• [Task directions]:
After finding the line with "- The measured" in the entries below, retype exactly each line from there through the line with "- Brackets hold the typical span", including that final line.

+-------+

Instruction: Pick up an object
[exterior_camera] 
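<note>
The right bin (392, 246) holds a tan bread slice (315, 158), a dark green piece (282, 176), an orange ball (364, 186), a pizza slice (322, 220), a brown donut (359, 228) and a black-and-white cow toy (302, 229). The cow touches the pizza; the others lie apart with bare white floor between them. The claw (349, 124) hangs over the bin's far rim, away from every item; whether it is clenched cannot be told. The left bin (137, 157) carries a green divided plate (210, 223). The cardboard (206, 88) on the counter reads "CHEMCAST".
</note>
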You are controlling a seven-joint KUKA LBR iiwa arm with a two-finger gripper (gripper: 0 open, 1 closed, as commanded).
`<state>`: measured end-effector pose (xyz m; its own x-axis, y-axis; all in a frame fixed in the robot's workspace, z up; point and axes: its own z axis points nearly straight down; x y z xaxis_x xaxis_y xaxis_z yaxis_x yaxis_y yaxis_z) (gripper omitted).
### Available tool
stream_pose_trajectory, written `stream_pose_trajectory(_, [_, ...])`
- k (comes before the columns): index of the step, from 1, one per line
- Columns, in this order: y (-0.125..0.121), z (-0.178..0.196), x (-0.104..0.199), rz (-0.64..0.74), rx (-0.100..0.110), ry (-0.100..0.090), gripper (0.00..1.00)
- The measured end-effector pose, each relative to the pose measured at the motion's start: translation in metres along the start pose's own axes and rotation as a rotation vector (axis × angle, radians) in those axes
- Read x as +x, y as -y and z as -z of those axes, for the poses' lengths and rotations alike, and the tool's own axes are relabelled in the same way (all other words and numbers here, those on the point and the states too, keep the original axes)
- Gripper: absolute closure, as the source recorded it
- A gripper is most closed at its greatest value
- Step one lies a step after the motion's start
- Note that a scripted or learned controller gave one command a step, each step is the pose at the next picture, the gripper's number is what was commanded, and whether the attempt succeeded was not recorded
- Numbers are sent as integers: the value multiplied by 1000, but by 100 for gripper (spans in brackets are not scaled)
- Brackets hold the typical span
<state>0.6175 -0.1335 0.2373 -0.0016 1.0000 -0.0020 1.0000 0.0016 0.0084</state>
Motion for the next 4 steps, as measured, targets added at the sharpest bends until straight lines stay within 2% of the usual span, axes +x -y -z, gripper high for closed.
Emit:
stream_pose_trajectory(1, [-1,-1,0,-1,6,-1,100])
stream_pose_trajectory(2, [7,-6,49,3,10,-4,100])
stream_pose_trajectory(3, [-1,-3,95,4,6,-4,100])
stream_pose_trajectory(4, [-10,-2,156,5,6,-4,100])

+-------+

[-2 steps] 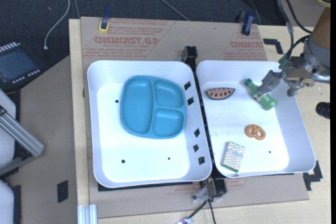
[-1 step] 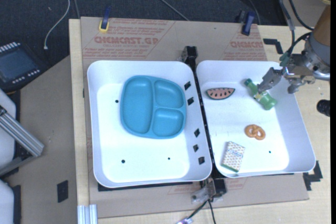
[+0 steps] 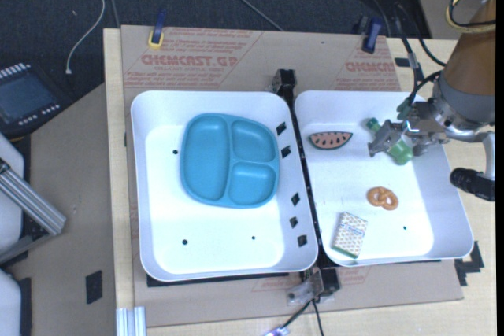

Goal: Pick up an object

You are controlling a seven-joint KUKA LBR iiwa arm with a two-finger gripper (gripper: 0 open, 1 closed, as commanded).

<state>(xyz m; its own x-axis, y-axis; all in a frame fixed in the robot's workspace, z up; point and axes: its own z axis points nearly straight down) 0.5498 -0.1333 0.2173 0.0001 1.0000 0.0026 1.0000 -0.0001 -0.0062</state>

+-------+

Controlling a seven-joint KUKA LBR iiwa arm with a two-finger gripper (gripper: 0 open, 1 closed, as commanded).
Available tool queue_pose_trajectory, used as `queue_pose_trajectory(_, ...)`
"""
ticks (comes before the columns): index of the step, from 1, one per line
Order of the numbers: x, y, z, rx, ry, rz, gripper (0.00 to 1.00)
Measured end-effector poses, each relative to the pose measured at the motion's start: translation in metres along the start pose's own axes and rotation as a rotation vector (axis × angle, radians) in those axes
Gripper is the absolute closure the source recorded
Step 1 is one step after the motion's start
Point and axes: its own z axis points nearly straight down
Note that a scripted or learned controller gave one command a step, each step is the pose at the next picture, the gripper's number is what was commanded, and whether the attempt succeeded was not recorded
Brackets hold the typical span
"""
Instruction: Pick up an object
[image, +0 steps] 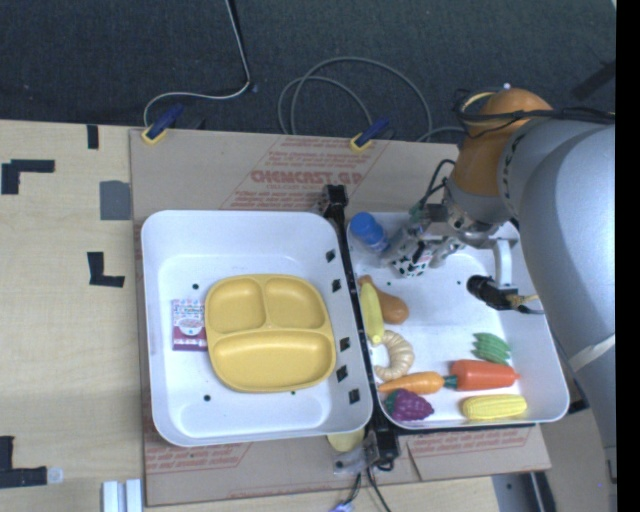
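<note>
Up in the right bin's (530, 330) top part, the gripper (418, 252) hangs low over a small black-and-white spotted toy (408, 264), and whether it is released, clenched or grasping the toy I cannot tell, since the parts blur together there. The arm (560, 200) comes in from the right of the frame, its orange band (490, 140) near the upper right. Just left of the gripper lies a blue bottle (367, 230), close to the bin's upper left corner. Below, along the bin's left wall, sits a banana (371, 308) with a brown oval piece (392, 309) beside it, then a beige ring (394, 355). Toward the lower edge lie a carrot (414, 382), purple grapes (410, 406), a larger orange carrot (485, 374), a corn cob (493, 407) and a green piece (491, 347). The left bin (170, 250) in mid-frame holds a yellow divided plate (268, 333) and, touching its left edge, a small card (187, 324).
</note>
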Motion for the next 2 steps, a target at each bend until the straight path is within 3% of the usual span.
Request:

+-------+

• [Written response]:
- The measured end-effector pose, each relative to the pose measured at the motion's start: translation in metres along the start pose's own axes and rotation as a rotation vector (axis × angle, radians) in those axes
- Read x as +x, y as -y and z as -z of those axes, for the poses' lengths and rotations alike, and the tool's own axes are relabelled in the same way (all other words and numbers here, those on the point and the states too, keep the original axes)
- Gripper: absolute closure, as the source recorded it
- A gripper is most closed at its greatest value
- Step one lies a step after the motion's start
- Note that a scripted or learned controller gave one command a step, each step is the pose at the next picture, the gripper's number is what was commanded, and whether the attempt succeeded was not recorded
- Numbers are sent as integers: the value multiplied by 1000, but by 100 for gripper (spans in brackets are not scaled)
- Brackets hold the typical span

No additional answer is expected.